Fünfzig Sorten Joghurt
Die Freiheit des Konsums.
Als die Schweizer Einkaufsläden nach der Corona-Zwangsschliessung ihre Türen wieder öffneten, wurden sie von Kunden geflutet. Ein Zeitungsfoto hat sich mir eingeprägt: Es zeigte eine lange Menschenschlange vor Ikea. Die Menschen, deren Freiheiten seit Monaten eingeschränkt sind, stellten sich am ersten Tag der Lockerung freiwillig in eine über hundert Meter lange Schlange. Als wäre es das dringendste Bedürfnis, sich einen Schuhschrank oder neue Trinkgläser zu kaufen. Ich zerbrach mir den Kopf darüber, warum sie sich das freiwillig antun. Bis ich realisierte: Einkaufen und Konsumieren bedeutet Freiheit für sie.
Ich gehe nicht mehr shoppen. Das habe ich nicht bewusst entschieden, das ist mir einfach so passiert. Nachdem ich meinen Hausrat weggegeben und die Wohnung gekündigt hatte, machte es keinen Sinn mehr, einzukaufen. Für Neues habe ich gar keinen Platz. Ich kaufe nur noch, was ich wirklich brauche. Seither fühle ich mich viel freier. Aber was für mich passt, sehen andere ganz anders. Der eine fühlt sich im schnellen Auto auf der Autobahn frei, für den anderen bedeutet ein Fernsehabend auf dem Sofa Freiheit, und der Bergsteiger fühlt sich nur auf Bergtouren wirklich frei – wo mich die Höhenangst in Fesseln legt. Für mich ist Freiheit, in ein Flugzeug zu steigen, wegzufliegen und ohne viel Gepäck unterwegs zu sein – für andere Stress pur.
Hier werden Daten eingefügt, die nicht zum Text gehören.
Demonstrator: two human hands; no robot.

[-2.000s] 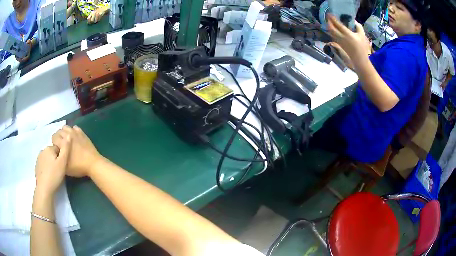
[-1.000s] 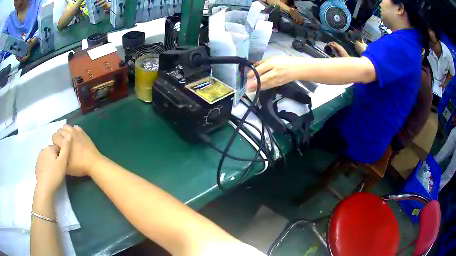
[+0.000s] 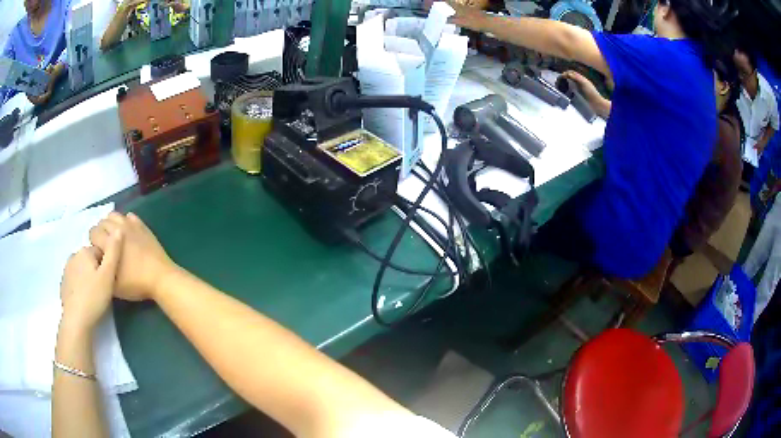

Doch zurück zum Einkaufen. In ein paar Tagen werde ich nach fünf Monaten in Afrika wieder in der Schweiz sein. Ich gebe zu, ich freue mich darauf, Lebensmittel einzukaufen – weil ich in Zürich kaufen kann, was ich will. In den Läden auf Sansibar kauft man, was es hat. Und das ist nicht viel. Manchmal ist ein Lieblingssoda während Wochen auf der ganzen Insel nirgends aufzutreiben. Doch die Erfahrung zeigt: Die Freude wird von kurzer Dauer sein. Ich werde im Supermarkt vor dem Regal stehen, die fünfzig Sorten Joghurt sehen – und mit der Auswahl überfordert sein. Wie viel einfacher das Leben ist, wenn es nur eine Sorte Joghurt gibt.